Sugar substitutes
Holiday baking means using sweeteners. Try these substitutes for sugar – they’ve all been tested by our members and their families, and have passed with flying colors.
- Sugar (dry sweetener) * Most of the time, the Total Health Makeover® recommends the least processed sweeteners.
The dry versions are Sucanat® and Rapadura. However, they will make your baked goods darker in color, and while that’s not a problem with chocolate, gingerbread, molasses, or other dark cookies, with some recipes, a light color is more desirable. Instead, use turbinado sugar, Florida crystals or evaporated cane juice (different manufacturers may call them by different names). In some cases, these sweeteners are labeled “organic sugar.”
Other dry sweeteners that you may find in these recipes include date sugar and maple sugar, which are also good substitutes, especially in combination with Sucanat® or Rapadura.

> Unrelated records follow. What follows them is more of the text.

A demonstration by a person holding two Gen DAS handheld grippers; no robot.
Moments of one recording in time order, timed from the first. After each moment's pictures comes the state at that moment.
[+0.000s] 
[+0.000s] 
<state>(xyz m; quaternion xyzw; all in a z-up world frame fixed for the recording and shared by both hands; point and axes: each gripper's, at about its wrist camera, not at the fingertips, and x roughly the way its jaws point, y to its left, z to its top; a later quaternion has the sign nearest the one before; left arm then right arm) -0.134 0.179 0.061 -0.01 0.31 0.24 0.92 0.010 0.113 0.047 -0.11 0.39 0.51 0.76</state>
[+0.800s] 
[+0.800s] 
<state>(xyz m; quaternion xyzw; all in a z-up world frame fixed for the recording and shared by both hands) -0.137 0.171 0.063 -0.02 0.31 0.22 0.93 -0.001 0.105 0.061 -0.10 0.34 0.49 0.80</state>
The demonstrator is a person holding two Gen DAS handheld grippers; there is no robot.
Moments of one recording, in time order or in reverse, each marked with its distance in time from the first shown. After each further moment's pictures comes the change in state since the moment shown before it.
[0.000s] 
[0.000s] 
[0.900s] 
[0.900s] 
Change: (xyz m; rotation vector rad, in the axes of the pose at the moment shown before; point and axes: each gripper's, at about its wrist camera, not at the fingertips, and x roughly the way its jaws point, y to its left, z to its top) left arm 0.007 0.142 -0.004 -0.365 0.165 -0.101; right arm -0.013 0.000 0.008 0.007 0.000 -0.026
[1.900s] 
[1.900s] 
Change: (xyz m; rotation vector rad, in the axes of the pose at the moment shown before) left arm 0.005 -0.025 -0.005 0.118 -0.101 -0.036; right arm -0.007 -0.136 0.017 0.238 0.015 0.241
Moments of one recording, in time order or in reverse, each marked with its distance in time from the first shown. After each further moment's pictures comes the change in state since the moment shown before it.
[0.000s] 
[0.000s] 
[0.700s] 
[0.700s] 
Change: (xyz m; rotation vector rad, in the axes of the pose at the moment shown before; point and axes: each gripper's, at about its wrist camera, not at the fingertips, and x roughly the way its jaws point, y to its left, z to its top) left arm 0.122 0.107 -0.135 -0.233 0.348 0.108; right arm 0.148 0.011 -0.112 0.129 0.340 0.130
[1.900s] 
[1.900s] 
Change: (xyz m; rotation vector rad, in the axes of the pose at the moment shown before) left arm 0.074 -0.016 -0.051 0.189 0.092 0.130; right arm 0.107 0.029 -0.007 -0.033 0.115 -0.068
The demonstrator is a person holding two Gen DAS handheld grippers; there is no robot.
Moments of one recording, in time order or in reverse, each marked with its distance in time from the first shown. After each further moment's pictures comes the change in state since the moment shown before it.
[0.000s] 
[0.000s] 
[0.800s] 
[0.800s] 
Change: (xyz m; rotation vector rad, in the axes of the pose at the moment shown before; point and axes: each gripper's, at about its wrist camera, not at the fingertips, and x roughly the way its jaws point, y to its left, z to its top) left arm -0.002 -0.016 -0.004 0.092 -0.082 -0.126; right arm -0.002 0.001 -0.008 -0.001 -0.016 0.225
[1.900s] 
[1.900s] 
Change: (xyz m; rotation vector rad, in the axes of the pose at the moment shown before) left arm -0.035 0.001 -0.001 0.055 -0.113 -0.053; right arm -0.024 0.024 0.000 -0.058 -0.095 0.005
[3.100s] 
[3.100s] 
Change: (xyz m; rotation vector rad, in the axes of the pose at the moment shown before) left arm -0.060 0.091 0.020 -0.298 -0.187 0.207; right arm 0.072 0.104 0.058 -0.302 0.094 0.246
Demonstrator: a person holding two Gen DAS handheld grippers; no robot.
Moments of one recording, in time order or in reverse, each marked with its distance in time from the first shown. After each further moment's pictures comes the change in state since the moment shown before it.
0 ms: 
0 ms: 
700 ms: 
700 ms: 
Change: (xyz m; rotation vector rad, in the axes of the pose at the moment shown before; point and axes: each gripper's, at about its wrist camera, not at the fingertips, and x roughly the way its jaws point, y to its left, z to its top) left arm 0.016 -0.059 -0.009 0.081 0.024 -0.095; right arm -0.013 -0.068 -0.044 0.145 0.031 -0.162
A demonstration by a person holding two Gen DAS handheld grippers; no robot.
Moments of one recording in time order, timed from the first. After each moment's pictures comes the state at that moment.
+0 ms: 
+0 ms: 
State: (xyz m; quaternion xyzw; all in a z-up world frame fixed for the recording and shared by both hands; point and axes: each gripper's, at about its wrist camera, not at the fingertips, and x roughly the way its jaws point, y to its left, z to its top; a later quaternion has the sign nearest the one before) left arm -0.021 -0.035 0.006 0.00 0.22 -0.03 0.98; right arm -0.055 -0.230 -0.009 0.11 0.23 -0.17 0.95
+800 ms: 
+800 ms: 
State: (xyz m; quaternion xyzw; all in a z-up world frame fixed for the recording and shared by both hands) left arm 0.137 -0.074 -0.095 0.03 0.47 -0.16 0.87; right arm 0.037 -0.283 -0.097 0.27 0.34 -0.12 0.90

When recipes call for white and brown sugar, you can often use two different sweeteners for great flavor (for example, Sucanat® and maple sugar in oatmeal cookies; Sucanat® and date sugar in chocolate chip cookies).
- Syrup (liquid sweeteners) * Liquid sweeteners include maple syrup, blackstrap molasses, raw honey, agave nectar (or agave syrup), and brown rice syrup. Brown rice syrup is a good substitute for corn syrup. Use it in combination with other syrups for more complex flavors.
Unless you want to do a lot of experimenting, substitute a dry sweetener for sugar, and a liquid sweetener for syrup. That is – dry for dry, wet for wet.
Marilu’s book Healthy Life Kitchen contains a table with more details.